Medical Care Costs
Bonus: Payment chosen by you that must be made monthly to the company providing your medical coverage.
Deductible: How much you have to pay for covered medical services before your insurance company pays.
Copayments and co-insurance: The payments you make every time you receive a medical service after you reach your deductible.
Maximum out-of-pocket costs: The maximum you have to pay for covered services in a year. After reaching this amount, the insurance company pays 100% for covered services.
Characteristics of the plans in the Health Market that you must take into account before making the choice of your plan. The plans appear in 4 “metal” categories: Bronze, Silver, Gold and Platinum. The categories are based on how you and the health plan share the total cost of your health care.
The categories with the highest premiums are the Gold Plan and the Platinum Plan that pay more than their total health care costs. Categories with lower premiums, such as Bronze and Silver Plans that pay less than their total cost. Remember that the cost of the plans also has a price variation not only for the category of the plan but also for the number of members that make up the family, the dependents and the income of the family group.

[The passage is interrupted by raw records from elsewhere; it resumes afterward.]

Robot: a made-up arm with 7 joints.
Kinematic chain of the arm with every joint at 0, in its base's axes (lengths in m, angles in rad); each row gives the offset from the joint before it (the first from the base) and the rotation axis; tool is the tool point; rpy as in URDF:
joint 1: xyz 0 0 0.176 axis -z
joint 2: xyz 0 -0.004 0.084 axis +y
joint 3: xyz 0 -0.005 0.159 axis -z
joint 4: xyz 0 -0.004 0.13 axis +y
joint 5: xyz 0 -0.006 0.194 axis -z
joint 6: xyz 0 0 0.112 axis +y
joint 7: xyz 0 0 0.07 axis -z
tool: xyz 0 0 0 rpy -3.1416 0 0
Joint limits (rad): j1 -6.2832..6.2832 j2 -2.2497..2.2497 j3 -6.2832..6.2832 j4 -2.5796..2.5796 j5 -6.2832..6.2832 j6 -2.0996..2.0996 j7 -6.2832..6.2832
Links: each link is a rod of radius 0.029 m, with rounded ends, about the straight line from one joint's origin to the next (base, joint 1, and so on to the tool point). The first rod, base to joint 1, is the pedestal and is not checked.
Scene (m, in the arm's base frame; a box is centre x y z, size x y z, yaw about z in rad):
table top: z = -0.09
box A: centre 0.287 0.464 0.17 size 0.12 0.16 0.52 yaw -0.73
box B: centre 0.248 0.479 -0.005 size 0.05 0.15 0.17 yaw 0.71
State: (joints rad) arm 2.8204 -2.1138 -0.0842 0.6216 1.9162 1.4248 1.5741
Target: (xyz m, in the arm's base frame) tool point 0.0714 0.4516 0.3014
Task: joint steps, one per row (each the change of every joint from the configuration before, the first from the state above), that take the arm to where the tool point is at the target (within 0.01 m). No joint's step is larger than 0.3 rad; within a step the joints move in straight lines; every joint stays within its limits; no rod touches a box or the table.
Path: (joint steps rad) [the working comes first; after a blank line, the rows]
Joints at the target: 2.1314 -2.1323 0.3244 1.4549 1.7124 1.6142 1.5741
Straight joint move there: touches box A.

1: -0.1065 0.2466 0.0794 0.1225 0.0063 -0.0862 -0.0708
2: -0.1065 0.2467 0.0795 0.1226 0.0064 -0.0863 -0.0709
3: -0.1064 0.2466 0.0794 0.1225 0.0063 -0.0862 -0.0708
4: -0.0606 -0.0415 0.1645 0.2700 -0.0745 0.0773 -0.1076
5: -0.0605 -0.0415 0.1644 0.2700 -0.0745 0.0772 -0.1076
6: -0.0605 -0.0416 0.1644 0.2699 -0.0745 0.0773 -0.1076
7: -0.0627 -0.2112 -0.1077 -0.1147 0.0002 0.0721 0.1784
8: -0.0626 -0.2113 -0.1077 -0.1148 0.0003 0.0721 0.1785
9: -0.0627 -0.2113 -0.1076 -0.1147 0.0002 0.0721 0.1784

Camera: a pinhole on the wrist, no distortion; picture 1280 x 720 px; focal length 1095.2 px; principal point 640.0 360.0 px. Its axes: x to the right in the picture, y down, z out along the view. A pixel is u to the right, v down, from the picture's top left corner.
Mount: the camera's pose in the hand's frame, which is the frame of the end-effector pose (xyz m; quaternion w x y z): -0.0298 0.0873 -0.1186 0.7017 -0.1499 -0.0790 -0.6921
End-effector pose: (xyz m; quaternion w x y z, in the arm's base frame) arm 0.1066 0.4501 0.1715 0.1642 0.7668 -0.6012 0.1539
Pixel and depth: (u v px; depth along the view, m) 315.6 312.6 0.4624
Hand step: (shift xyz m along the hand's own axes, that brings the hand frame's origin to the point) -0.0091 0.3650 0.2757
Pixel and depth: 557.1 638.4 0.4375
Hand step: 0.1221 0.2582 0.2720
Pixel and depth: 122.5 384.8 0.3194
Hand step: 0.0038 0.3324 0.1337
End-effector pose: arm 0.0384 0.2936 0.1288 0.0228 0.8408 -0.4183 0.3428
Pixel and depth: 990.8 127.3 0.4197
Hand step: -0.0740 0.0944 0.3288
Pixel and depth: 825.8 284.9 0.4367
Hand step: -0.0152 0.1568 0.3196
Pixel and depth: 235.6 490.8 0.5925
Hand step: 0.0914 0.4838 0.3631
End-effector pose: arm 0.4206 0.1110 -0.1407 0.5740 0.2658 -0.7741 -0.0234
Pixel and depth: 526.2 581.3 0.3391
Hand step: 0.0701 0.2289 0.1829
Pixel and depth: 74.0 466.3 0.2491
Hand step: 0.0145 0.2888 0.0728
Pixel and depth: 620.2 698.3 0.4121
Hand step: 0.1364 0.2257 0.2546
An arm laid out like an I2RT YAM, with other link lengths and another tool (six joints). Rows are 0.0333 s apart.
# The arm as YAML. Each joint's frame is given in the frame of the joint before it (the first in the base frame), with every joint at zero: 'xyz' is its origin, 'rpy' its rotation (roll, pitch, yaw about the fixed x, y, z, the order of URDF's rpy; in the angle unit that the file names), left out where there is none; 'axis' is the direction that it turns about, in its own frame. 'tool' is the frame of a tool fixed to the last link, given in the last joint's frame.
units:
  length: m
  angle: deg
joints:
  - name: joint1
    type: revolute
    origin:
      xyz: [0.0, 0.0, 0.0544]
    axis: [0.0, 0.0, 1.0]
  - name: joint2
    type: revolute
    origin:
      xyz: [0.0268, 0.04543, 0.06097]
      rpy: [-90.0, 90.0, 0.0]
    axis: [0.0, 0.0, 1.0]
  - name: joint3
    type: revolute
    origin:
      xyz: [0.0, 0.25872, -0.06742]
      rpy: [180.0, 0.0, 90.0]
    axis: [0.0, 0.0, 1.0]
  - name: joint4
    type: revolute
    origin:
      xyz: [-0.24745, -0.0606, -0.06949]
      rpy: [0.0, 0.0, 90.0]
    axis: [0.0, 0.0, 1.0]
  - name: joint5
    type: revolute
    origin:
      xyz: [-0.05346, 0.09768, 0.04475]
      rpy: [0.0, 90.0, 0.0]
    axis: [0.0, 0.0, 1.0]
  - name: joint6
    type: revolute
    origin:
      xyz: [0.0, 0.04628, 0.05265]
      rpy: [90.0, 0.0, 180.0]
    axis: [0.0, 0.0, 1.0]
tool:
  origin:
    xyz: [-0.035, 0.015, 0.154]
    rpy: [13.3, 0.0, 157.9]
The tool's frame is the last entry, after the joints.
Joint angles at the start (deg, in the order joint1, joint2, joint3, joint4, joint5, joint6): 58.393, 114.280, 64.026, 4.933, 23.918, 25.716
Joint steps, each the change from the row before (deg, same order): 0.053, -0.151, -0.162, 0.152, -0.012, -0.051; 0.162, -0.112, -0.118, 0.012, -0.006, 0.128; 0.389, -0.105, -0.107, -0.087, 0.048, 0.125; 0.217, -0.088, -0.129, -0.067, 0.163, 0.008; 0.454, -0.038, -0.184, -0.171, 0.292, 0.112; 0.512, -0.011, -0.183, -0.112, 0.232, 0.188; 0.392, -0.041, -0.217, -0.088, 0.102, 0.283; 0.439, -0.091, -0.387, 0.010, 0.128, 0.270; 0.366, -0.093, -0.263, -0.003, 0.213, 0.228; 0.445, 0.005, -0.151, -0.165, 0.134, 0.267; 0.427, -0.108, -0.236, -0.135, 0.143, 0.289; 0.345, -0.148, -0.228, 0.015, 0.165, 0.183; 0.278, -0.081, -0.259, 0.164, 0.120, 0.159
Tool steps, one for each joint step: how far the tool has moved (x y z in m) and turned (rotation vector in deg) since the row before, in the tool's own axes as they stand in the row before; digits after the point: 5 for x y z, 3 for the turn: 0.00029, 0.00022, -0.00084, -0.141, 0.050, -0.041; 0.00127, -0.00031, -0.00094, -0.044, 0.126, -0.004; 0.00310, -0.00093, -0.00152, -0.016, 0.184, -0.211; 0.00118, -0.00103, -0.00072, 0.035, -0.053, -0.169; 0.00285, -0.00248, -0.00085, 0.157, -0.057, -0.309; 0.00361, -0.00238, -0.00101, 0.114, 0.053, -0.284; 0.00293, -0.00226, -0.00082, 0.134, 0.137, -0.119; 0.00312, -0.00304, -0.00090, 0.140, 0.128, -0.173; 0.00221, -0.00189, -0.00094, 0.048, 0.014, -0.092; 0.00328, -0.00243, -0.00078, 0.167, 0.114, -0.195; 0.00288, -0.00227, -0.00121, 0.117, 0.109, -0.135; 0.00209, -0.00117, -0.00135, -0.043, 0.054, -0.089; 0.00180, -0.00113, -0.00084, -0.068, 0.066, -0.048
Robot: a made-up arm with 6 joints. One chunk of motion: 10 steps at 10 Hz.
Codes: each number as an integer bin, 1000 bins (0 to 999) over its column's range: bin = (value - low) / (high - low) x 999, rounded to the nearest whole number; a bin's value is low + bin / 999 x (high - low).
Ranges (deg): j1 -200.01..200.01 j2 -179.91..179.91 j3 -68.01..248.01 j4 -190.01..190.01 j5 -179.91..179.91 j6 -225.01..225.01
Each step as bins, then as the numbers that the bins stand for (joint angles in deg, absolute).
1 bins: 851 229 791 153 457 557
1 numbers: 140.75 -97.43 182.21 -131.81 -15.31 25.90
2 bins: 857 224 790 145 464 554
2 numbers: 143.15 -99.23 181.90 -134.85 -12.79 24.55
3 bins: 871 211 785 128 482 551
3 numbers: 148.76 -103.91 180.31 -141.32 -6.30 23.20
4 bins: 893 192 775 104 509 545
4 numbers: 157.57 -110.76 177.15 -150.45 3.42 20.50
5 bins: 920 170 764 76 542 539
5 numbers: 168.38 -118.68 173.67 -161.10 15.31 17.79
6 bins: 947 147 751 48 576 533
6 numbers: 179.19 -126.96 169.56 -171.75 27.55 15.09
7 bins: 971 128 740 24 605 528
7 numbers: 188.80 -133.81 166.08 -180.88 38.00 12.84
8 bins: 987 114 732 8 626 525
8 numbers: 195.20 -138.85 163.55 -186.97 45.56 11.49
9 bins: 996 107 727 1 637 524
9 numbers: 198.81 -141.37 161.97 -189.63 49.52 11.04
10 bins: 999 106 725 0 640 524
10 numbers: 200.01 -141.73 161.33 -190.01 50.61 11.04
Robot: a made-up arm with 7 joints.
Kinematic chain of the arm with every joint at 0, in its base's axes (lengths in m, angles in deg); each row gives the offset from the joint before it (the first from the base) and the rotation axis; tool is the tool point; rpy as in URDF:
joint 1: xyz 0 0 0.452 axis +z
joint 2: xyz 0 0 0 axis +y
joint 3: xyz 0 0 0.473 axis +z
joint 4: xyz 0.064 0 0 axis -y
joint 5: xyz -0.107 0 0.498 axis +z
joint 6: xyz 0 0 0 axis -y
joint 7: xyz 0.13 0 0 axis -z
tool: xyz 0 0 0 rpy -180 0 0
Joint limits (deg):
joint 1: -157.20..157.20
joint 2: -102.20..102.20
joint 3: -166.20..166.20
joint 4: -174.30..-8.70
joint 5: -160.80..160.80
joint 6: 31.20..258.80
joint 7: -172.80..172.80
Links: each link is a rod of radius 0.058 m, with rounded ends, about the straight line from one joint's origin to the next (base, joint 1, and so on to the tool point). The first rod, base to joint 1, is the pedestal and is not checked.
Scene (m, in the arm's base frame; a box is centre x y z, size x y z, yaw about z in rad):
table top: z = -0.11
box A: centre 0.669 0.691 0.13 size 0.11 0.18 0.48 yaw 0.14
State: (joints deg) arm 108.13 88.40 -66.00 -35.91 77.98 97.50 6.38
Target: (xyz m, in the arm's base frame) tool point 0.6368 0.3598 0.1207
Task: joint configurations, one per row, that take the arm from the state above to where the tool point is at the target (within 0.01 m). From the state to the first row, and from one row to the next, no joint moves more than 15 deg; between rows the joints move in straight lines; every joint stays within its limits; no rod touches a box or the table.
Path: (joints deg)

It is advisable that you get a Bronze plan if you do not expect to use medical services on a regular basis and do not take prescription medications on a regular basis. These plans may have very low monthly premiums, but they have high deductibles and pay less of the costs when you need medical care.
Silver plans can be a good option. If you qualify for additional savings (“cost-sharing reductions”), your deductible will be lower and you will pay less each time you receive care.
If you expect to make many visits to the doctor’s office or need prescriptions regularly, the best option would be to acquire a Gold plan or a Platinum Plan. These plans usually have higher monthly premiums, but pay more of your costs when you need health care.